The problem with owning a car is that with the car almost all the costs are sunk upfront and it's rational to drive after that, because the marginal costs are very small. [Today,] if you drive a lot, it makes sense to own a car, economically, but with automated vehicles, it will make sense, even if you drive a lot, to pay by the mile.

I think there’s a heaven and a hell scenario, where the hell scenario is: We all own automated cars. We send them out to do our errands. They pick up our groceries for us. They circle the block so that they get to pick us up because they don’t need to look for parking. We live 100 kilometers from our work. The heaven scenario is: We don’t own them; they are a service to us. They provide convenient access to everybody. We pay by the mile to get where we need to go. We all use them instead of owning cars, and therefore we all walk, bike, and take transit more because we pay by the mile and we make more judicious choices to drive very occasionally.

GD: That is a really interesting point, that in the heaven scenario the per mile cost for even very heavy drivers will be lower, just because the efficiencies will be so extreme. 

CL: Exactly, because that shared vehicle can be so productive with eight or ten trips in a day whereas with car-sharing today get maybe three trips a day. With one-way car-sharing you get more. 

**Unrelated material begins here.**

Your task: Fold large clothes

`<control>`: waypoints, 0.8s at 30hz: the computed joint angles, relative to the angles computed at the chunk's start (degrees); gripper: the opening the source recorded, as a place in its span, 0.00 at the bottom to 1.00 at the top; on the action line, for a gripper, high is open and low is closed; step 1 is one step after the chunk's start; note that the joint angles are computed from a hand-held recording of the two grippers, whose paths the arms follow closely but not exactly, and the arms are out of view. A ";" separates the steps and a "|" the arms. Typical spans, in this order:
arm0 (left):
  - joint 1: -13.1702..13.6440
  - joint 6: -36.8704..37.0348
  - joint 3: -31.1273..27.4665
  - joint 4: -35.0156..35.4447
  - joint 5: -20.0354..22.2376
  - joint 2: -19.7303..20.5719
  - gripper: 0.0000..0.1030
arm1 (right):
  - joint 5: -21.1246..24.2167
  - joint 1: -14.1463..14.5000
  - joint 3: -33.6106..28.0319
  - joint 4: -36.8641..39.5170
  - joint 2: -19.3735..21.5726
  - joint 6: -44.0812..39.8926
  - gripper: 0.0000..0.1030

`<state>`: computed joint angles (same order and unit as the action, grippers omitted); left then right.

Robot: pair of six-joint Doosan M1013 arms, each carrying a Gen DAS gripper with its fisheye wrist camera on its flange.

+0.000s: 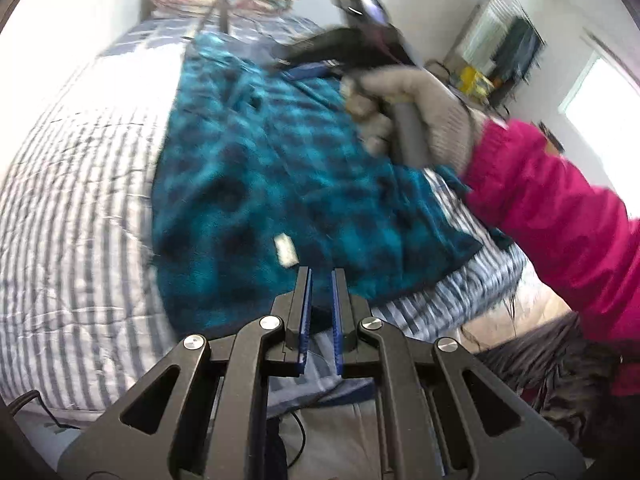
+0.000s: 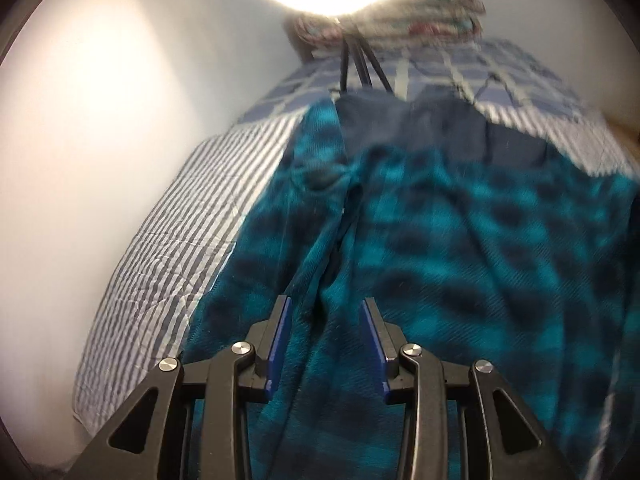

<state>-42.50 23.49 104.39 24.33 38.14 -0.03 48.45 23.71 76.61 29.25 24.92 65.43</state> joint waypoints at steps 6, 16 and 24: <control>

GD: Do the one-way car-sharing systems have a huge rebalancing problem the same way bike-sharing systems sometimes do?

CL: They do. In fact, the one-way car-sharing systems have not shown to be a reliable form of transport. They're more of a backup transport system because they have such imbalances. The imbalance is so great that it's not fixed through rebalancing. Basically, the companies just wait for the next cycle and for the natural system to rebalance the cars. One-way car-sharing makes it easier to not own a car in the city, but you need other ways to make that trip happen. You need transit, cycling, bike sharing, and walking. You need all these other modes, and maybe one-way car-sharing is a backup.

GD: Lastly, I’ll ask you about ITDP – when you begin to think about projects, do you tend to approach cities, or do they tend to approach you?

CL: We see both happen. We originally approached Rio de Janeiro, for example, and over time we’ve built a great relationship and we’re now working with Rio on cycling, TOD, and BRT. Our strategy is to try to demonstrate good practice and replicate through knowledge-sharing research and events. We end up getting a lot of exposure through that replication process. Then other cities approach us, and they say, “Hey, can you help us do that idea in depth in my city?”

GD: In Rio, is this work in the new downtown harbor quarter the city is developing for the Olympics, or is your work more citywide?

CL: It’s citywide. We are working a bit on that. Our influence there has been to ensure that affordable housing is incorporated into the planning for that port redevelopment. Across the city, we are working on cycle tracks, and on housing policy to co-locate transit with affordable housing. We've introduced this metric called “population near transit,” (PNT) to help the city understand the impact of displacing the poor to distant, transit-inaccessible locations. The city has actually adopted a target, an aspiration, to have 90% PNT by 2050. We're counting only the metro and BRT in that metric.

GD: What range are you counting around the stations?

CL: We’re looking at one kilometer. Rio is today much, much lower, something like 20-40% PNT. So this metric of PNT has been instrumental in bringing visibility to this issue. The next step is developing the land use and transport plans and to actually achieve that target.

GD: Has this PNT idea been confined to Brazil or are you considering expanding it?

CL: We’ve done it at the local level in Rio, and also at the national level, where the Minha Casa Minha Vida housing program, the next phase of which will accommodate six million people in affordable housing, has draft regulations which currently include PNT. At the international level, the Sustainable Development Goals are also considering PNT for all cities. It’s been our initial foray into this topic and we’ve seen a lot of strong traction. We’re eager to roll this out to more cities.